The second myth I want to talk about is on how when a man is found not guilty of rape, the woman is found guilty in the court of public opinion of making a false accusation. 

Making a false accusation of rape is a serious crime which results in a jail term if an individual is found guilty. It is perverting the course of justice. 

If you believe in the principle that everyone is innocent before proven guilty, then you MUST extend that right to women who make a rape complaint too. They are innocent of the crime of making a false accusation unless the courts prove otherwise. 

Here’s an infographic of false accusations against incidents of rape:

It really seems to confuse people, the idea that the principle of innocent before proven guilty applies to women who make rape complaints too. 

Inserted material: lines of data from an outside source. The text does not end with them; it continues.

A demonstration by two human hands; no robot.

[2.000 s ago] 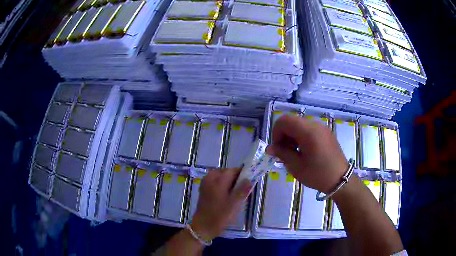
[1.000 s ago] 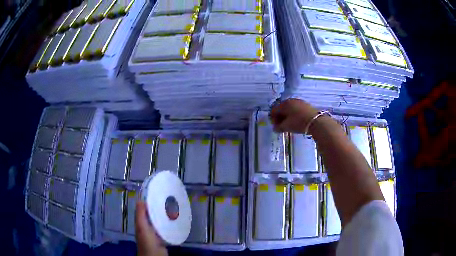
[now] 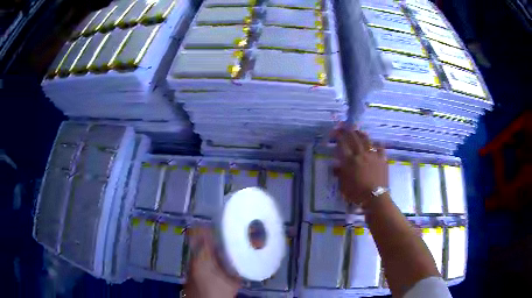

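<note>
My left hand (image 3: 210, 268) holds a white label roll (image 3: 242, 250) with a dark core hole, above the front middle tray (image 3: 298, 233). My right hand (image 3: 359, 166) lies flat, fingers spread and pointing away from me, over the upper left cells of the front right tray. It covers part of a grey pouch cell (image 3: 322, 186) there. Whether the palm touches the cell cannot be told. Other pouch cells (image 3: 326, 253) with yellow tape at their upper ends lie in the same tray. Both hands are somewhat blurred.
Tall stacks of cell trays stand behind, at left (image 3: 105, 87), middle (image 3: 262, 105) and right (image 3: 426, 110). The right stack's top cells carry white printed strips. A lower tray stack (image 3: 119, 198) stands at the left. A red frame-like thing (image 3: 510, 163) is at the right edge.
My right hand has gone from pinched fingers at the cell's top to a spread hand over the cell. My left hand has moved the roll to the right. The view has shifted slightly.
</note>
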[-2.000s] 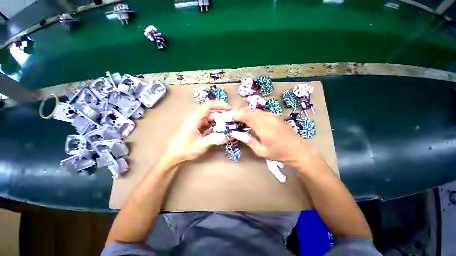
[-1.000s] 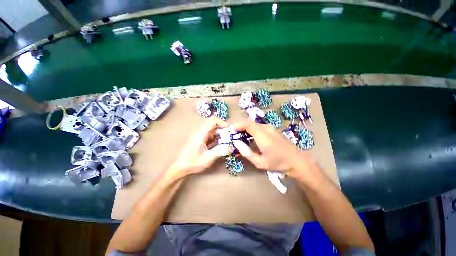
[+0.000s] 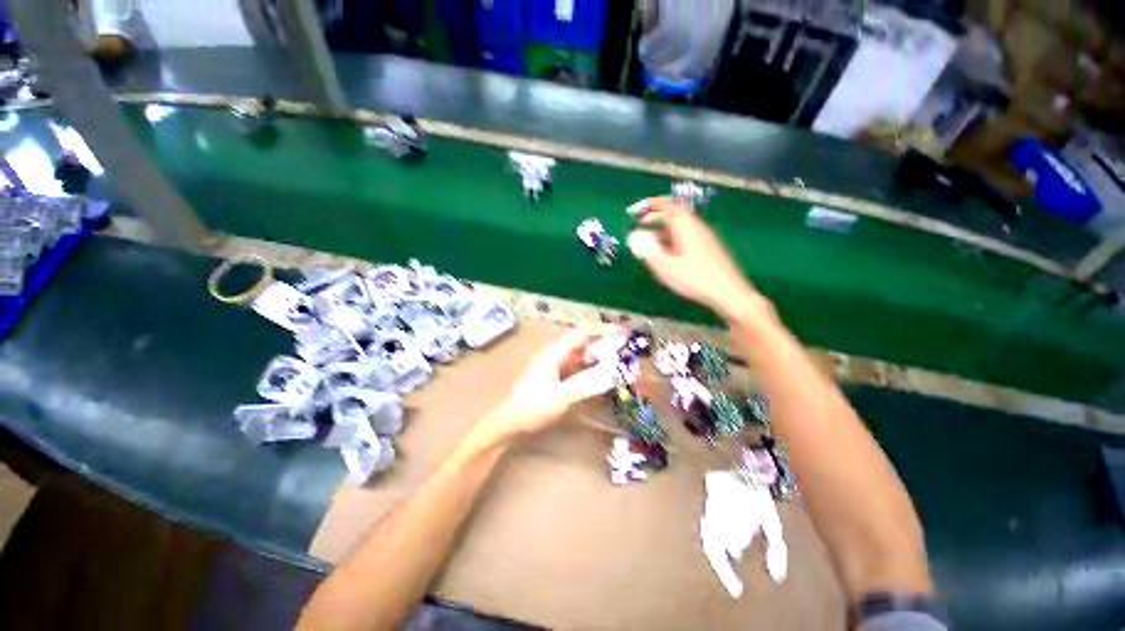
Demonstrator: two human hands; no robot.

A not guilty verdict of rape does not equal a guilty verdict of false accusation. The belief that it does fosters the rape myth that false accusations are incredibly common and rape is rare. We know this is not true. According to Keir Starmer, in the period of 17 months there were 5,6751 prosecutions of rape, and 35 prosecutions for false accusations of rape. In the same period, there were 111,891 prosecutions for domestic abuse and 6 for false allegations of domestic abuse. Every year, according to the BCS, there are 1.2 million incidents of domestic abuse and 500,000 incidents of sexual assault – up to 90,000 of which are rape. False accusations are incredibly rare and rape is incredibly, terrifyingly common. 

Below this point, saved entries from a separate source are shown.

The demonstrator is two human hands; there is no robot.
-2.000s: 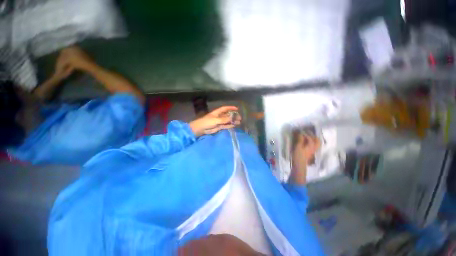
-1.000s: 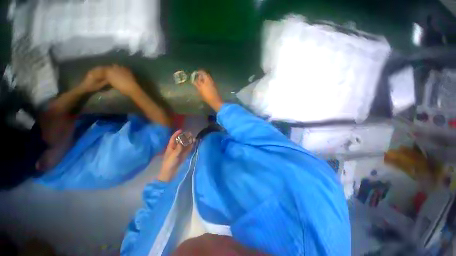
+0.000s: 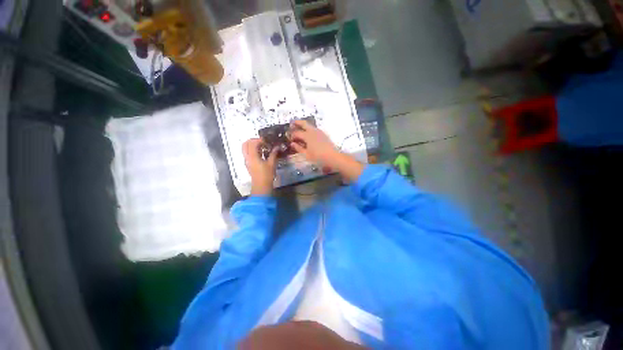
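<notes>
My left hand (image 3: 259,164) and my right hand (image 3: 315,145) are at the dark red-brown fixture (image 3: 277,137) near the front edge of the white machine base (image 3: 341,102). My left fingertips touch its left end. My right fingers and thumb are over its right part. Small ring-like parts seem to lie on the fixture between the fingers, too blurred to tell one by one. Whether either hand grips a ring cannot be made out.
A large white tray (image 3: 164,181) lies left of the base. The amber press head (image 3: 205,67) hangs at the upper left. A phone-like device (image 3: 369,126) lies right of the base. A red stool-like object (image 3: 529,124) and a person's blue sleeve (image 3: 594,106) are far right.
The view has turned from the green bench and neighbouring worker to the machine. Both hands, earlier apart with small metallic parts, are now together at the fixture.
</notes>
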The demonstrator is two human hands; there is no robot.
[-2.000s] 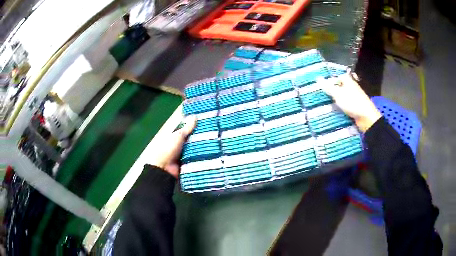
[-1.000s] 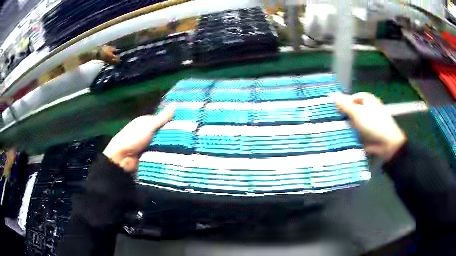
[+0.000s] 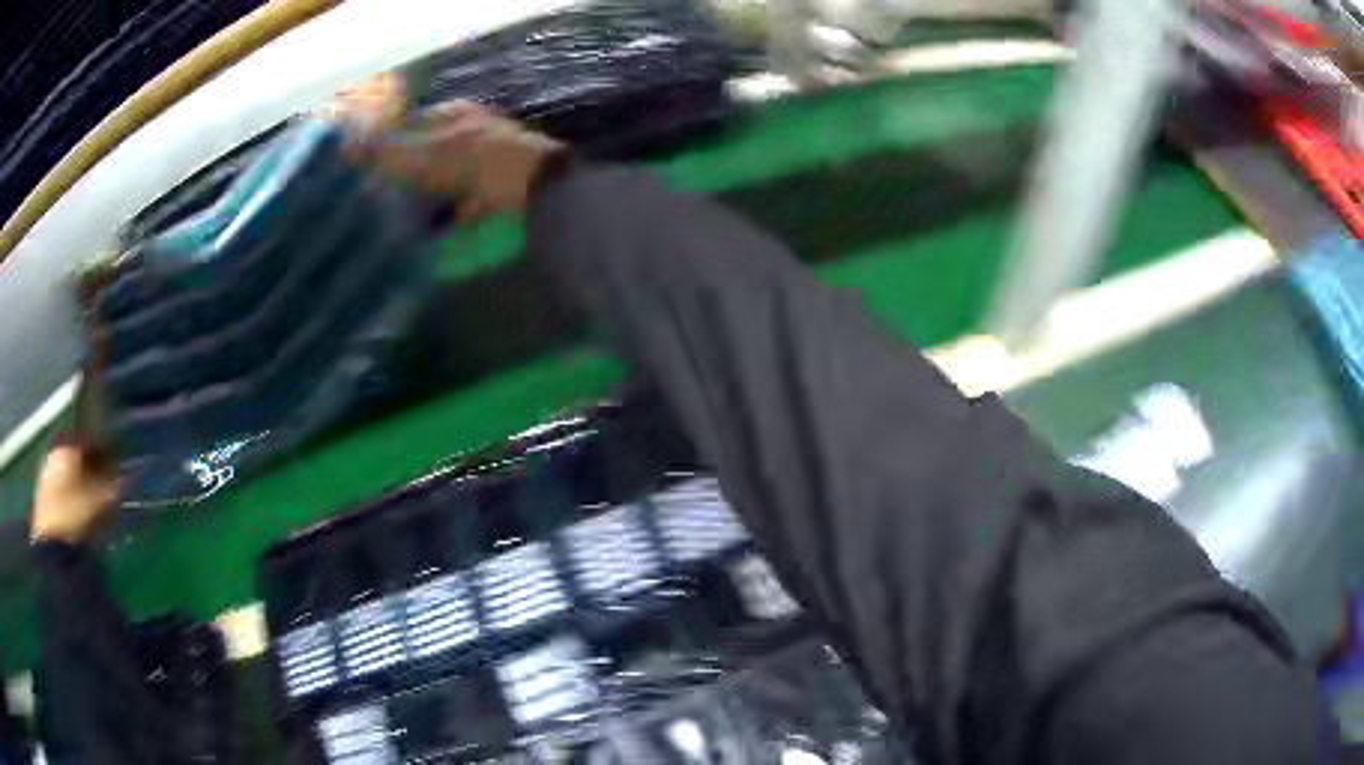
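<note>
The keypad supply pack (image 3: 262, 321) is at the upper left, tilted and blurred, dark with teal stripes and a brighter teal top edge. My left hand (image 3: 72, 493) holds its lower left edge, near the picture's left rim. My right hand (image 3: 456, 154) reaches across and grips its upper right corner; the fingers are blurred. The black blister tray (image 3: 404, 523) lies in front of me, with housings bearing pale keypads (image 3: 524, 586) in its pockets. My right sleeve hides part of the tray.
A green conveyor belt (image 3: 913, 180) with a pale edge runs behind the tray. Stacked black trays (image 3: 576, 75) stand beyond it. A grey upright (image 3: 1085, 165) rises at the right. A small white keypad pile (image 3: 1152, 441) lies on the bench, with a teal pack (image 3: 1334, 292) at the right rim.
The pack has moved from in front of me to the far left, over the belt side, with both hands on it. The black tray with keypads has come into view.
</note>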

Last night I was talking with a friend of mine about these rape myths. We said we both believe that in the future, perhaps in the next generation, we will look back at society today in horror. We will be horrified that we were a society that allowed rape to happen. We will be ashamed that our response to rape was to find ways to blame and accuse the victim. It will be as ridiculous and embarrassing as witch burning or other historical disgraces. Our grandchildren will look at us and ask how we dared to allow this, how we dared to tell a woman that she should have screamed, she should have said no, that she is guilty of a crime she hasn’t been convicted of because she made a rape complaint. 

I believe this will happen because things are changing, and they are changing because of feminists. Two years ago, when a group of men group raped a 12 year old girl and they got out of jail on appeal because the judge said she was sexually experienced and wanted sex, there was silence. This year, when a lawyer called a 13 year old rape survivor ‘predatory’ and the judge gave her rapist ridiculously low sentence, David Cameron got involved and action was taken against the lawyer. Feminists didn’t get any credit despite Everyday Victim Blaming leading the march on this case, but at least there was uproar. At least people said it wasn’t ok to victim blame a child. 

Things are changing. Feminists are leading this change. We are having an impact. We are facing a helluva backlash as a result. But the day when we are ashamed of our attitude to rape and survivors is coming. It is coming.